美国人的可爱在于他们的实在。移民和非法移民一直是美国政治家们鼓吹的主题之一。但我到美国的第五天,我的担保人/房东/(她的名字叫简)和她的妈妈 (凯蒂)就把我带去她们喜欢的,也是当地最有名的华人餐厅吃饭 - 帮我找工作 - 因为华人餐厅上班,可以收现金而不用报税。于是见到了餐厅老板,台湾来的带着一付眼镜的托尼张。这是位温文尔雅的老板,没有一点盛气凌人的感觉。这是在美国第一次近距离的和中国人(虽然我到现在也不知道托尼张是否认为自己是中国人,或是台湾人),所以特别的亲切,巴望着能和托尼张聊一聊。但他却完全是和简和凯蒂聊天,似乎我并不存在。于是心里泄气一大半,不仅仅是没有“聊”的权利,或是机会,更是心里没有底,他会不会用我 - 我需要钱。

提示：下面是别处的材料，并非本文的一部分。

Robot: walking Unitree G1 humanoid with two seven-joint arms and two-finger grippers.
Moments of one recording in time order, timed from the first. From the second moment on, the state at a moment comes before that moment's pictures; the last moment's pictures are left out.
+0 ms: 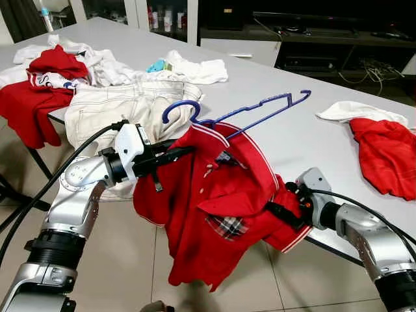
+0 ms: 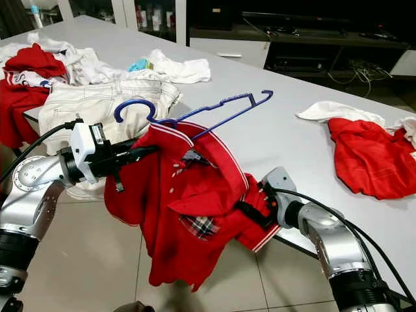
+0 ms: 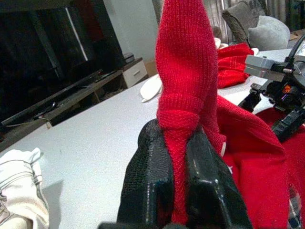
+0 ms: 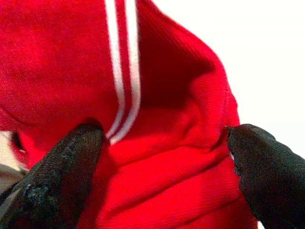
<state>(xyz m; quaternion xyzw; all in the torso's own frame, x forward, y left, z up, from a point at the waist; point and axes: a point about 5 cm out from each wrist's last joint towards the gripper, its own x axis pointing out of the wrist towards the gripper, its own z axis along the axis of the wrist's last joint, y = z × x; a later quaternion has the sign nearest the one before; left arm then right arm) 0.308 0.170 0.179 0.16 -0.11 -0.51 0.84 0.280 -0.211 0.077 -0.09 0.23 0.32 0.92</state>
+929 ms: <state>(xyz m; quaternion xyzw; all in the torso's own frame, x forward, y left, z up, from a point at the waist) 0.308 0.171 0.179 0.17 -0.11 -0.51 0.84 0.286 -0.212 0.074 -0.08 0.27 0.31 0.91</state>
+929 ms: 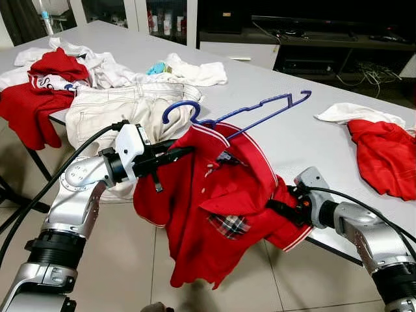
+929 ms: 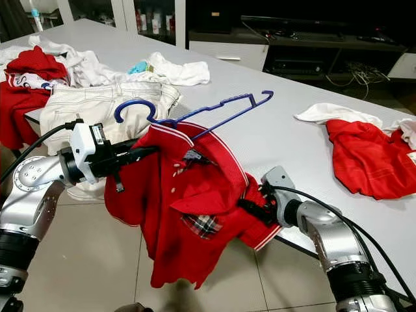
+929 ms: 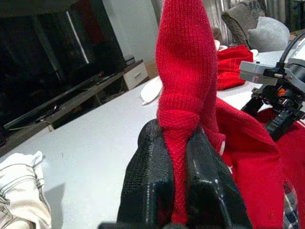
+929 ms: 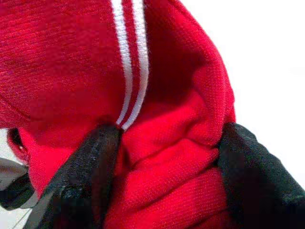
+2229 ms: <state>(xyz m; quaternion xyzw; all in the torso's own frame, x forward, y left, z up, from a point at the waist) 0.310 0.167 0.182 0.17 -0.13 -0.50 0.84 0.300 -0.237 0.091 -0.02 0.25 0.23 0.94</state>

几乎是身无分文的我需要工作。而这个中国宫殿 (China Palace) 是我所知的唯一的希望。
教会,中餐馆,学校 - 这似乎是那个时候许多中国留学生来美后必经的三部曲。一个星期过去,当简接到托尼的电话,说我可以去试一试的时候,我于是走上了第一步,中餐馆:因为学校还没有开学,当地可能没有太多的华人,所以没有华人教会。

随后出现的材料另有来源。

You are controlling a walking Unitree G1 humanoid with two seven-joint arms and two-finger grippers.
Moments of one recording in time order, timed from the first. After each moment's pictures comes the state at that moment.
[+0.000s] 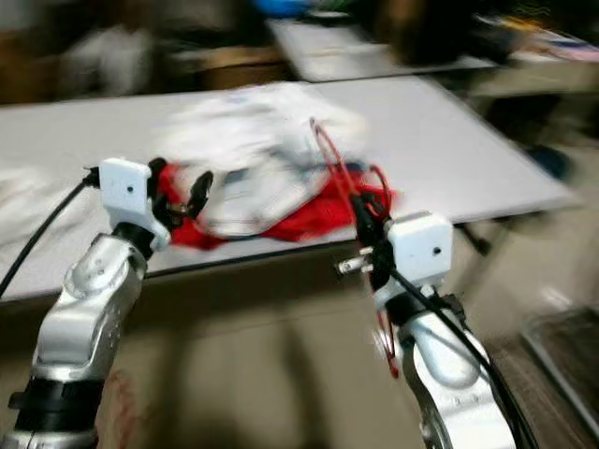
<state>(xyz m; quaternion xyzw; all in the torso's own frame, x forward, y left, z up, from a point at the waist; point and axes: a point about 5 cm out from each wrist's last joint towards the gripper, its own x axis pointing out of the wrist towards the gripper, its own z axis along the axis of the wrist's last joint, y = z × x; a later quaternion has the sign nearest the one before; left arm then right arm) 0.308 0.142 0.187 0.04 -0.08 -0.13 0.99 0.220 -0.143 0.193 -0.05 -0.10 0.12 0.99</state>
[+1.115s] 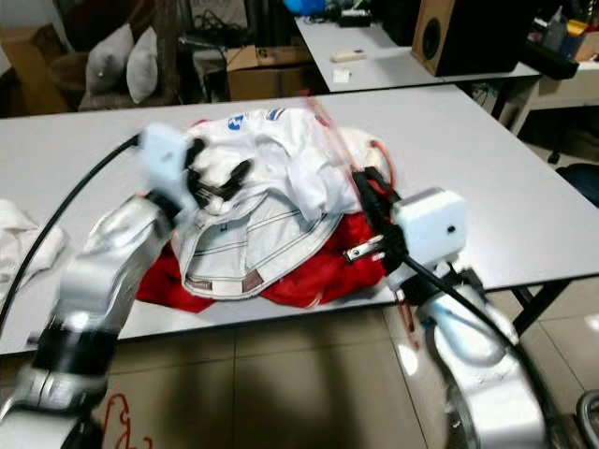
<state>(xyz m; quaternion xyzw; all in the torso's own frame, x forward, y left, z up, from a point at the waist) 0.342 0.118 0.207 0.07 -0.05 -0.23 0.97 0.230 -0.151 0.223 -0.12 -0.16 0.20 0.96</state>
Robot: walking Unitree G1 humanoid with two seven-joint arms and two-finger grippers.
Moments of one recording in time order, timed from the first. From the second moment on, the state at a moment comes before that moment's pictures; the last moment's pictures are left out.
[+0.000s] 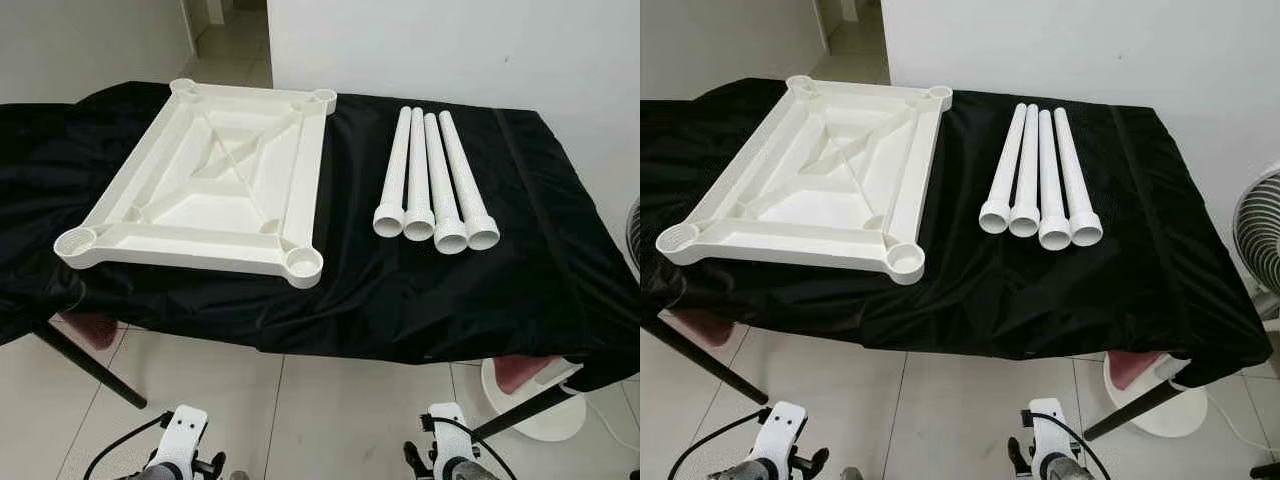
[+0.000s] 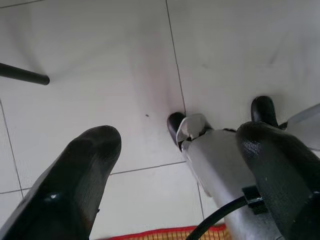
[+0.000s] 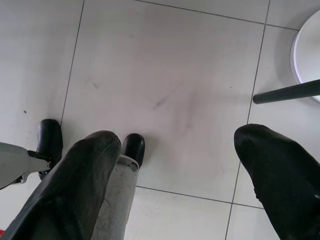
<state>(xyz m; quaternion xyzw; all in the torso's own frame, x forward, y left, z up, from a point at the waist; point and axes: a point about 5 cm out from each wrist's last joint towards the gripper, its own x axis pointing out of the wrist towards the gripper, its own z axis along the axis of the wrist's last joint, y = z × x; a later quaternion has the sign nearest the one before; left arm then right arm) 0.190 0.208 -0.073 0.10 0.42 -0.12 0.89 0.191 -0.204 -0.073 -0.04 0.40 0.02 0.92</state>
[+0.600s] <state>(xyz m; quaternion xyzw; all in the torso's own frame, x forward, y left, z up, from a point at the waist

到中国宫殿的第一个活是抓码。这个词是平生第一次听说,心里面发毛。硬着头皮听解说,三分钟后,我就正式上阵了。抓码是餐馆厨房里的活。抓码面前是一张大不锈钢的桌面,上面排满了大大小小的不锈钢盒,里边是已经切好,处理好的各种菜的原料,比如剑兰,牛肉,等等。桌子的另一边,就是大厨的位置。前台的服务生们把客人定的菜单放到我这边,我就需要把这些菜的原料从不同的盒里,沽摸相应的分量,抓到一个盘子里,递给前面的大厨。问题是,剑兰这个蔬菜,是我从来没有见过的东西。所以平生第一次抓码,不如说是平生第一次抓瞎,完全没有了主张。只是听着大厨,油锅,洗碗工和从前面跑进来的服务生的指点,尽量不把原料放到盘子外面去。这一天一定是大厨最头痛的一天,因为托尼没有真正问我是否做过餐馆 - 虽然他知道我是大陆刚来 - 所以让我做可能是厨房最简单的活。但那一天是我的的确确第一天认识剑兰这个东西。

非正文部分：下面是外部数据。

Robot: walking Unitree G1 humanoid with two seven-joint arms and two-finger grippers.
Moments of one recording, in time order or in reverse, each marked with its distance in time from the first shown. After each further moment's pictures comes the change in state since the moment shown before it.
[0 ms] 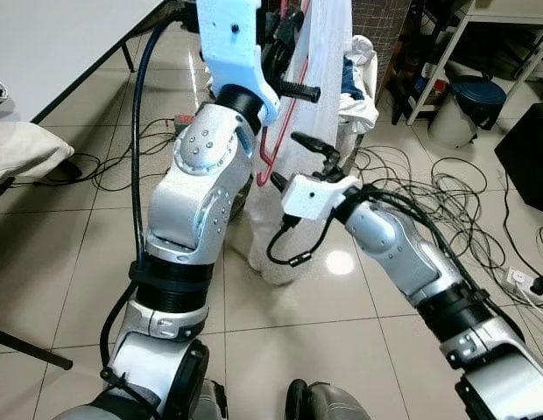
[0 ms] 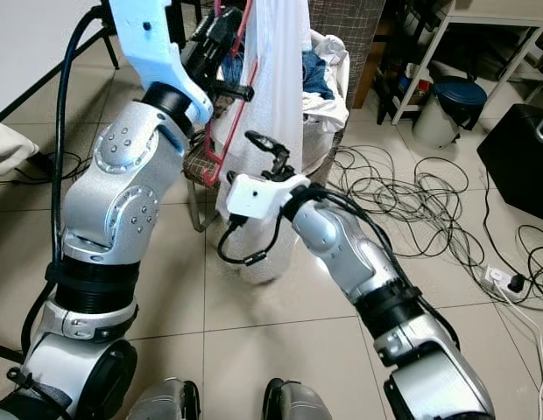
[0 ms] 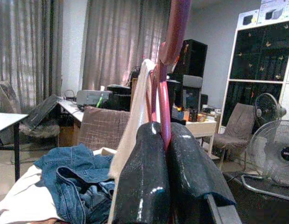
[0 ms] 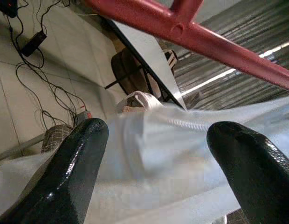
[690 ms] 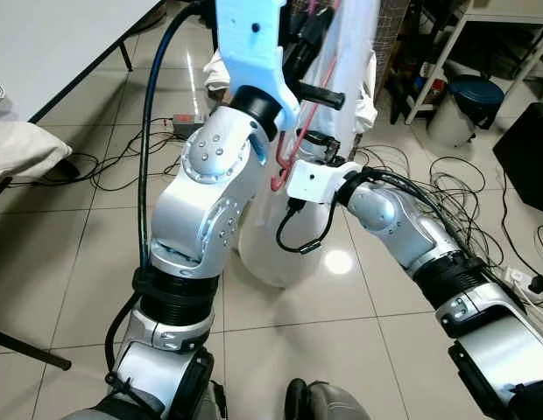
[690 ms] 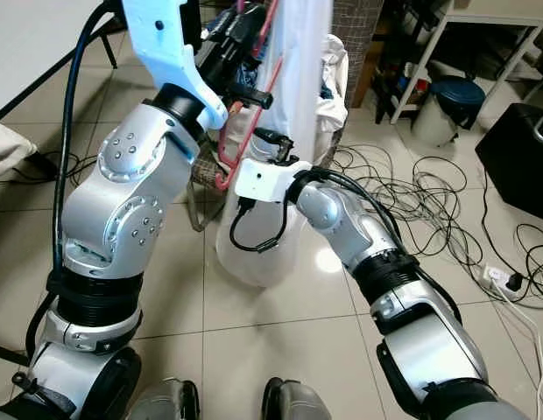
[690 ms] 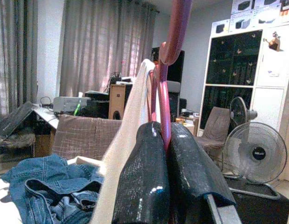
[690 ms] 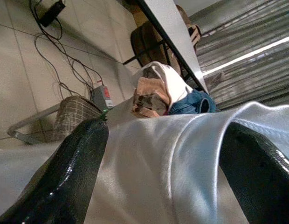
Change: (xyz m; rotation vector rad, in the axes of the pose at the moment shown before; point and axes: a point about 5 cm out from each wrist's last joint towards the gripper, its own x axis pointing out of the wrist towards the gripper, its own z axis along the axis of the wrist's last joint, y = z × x) left arm -0.006 -0.023 0.011 -0.024 -0.026 -0.094; right arm 0.015 -0.008 -0.023 0.001 0.101 0.112
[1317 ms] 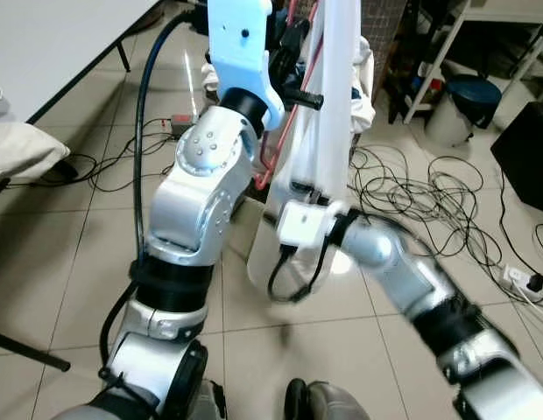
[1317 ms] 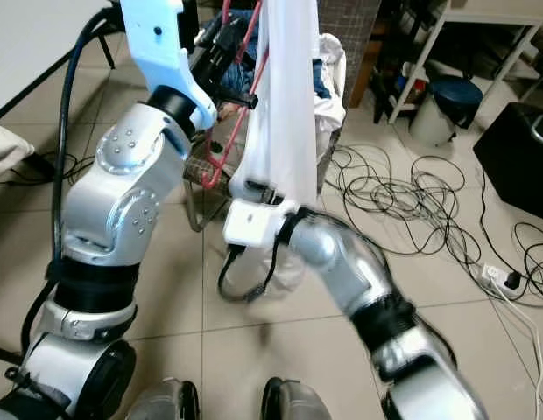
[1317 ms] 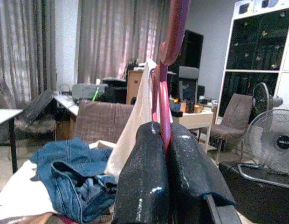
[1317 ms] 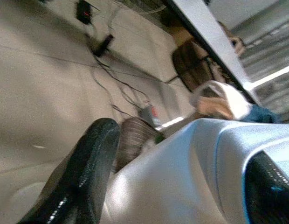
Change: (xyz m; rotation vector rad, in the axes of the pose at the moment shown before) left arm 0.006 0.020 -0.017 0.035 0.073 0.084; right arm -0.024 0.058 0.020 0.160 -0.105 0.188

经过三天七手八脚的抓码,我好像已经开始进入角色,但明显的我已经把所有人的耐心拖垮了 - 因为中国宫殿相当的忙,大家不可能总花时间帮我。老板问我能做什么。我也不知道。老板于是说,你们大陆来的人都很聪明,那么你就再试一下收银吧。
我在大陆的时候,曾经做过银行的会计。收银就显得容易了。收银的工作,就是在客人进门后,打招呼,看一下有哪张桌子空的,把客人带到桌子,坐妥,给他们菜谱。然后由服务生接手。客人结账的时候,收客人的钱,找还他们零钱。说再见。靠门的收银桌上,认识了托尼的长得颇为矮壮的弟弟,张马克。张马克无时无刻不在注视着你的工作。如果他看到我抓码的样子的话,我一定已经被开了。幸亏收银,特别是收工结账这一块我做得 - 自我感觉 - 可能比张马克所见的最快最准的,包括张马克自己还要快还要准,所以倒也相安无事。当然,我最喜欢的还是周末上班,因为那天张马克一般会不在。后来同事告诉我,他周末一般就去赌城了。